In terms of limitations, only 9 of the 21 amino acids were measured in all EPIC and UK Biobank samples, while only 13 were measured all EPIC samples, with limited statistical power for the remainder. It is plausible that levels of amino acids other than glutamine and histidine are associated with colorectal cancer and we note that HR or OR point estimates were lower than 1 for most compounds in both cohorts.

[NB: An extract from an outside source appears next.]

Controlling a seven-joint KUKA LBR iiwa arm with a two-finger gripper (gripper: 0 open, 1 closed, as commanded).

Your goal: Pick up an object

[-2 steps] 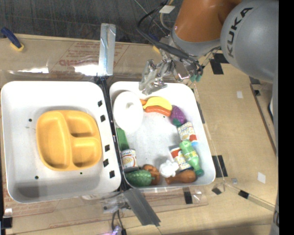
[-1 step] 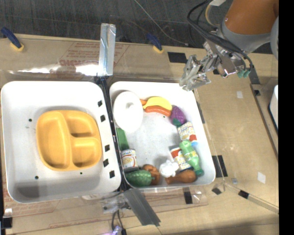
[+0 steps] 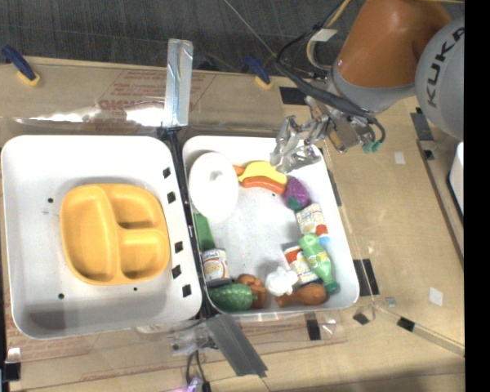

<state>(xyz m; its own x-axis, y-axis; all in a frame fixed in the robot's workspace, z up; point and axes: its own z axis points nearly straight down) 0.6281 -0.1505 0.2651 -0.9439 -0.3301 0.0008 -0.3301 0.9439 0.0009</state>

With greater statistical power, particularly in UK Biobank, other amino acids would likely have been found inversely associated with colorectal cancer risk via the discovery-replication strategy. Also, measurements of amino acids were taken at the study baseline only, and the technical and biological reproducibility of measurement was therefore not accounted for. However, studies calculating intra-class correlation in blood samples suggest that polar metabolites such as amino acids are measured reproducibly, particularly in fasted participants [48]. Statistical power was limited for individual colorectal cancer subsites, particularly rectal cancer. Also, we were not able to consider amino acids in tissue samples, which may better represent the tumor microenvironment and provider deeper insight into the biological implications of our findings.

Conclusions

Circulating histidine levels were robustly inversely associated with colorectal cancer risk in two independent prospective cohorts with similar, albeit slightly weaker, evidence for glutamine. This knowledge should contribute to a better understanding of the underpinnings of colorectal cancer and metabolism and could potentially support new prevention or early detection strategies. Further research using experimental models to assess potential causality of the identified associations is now needed.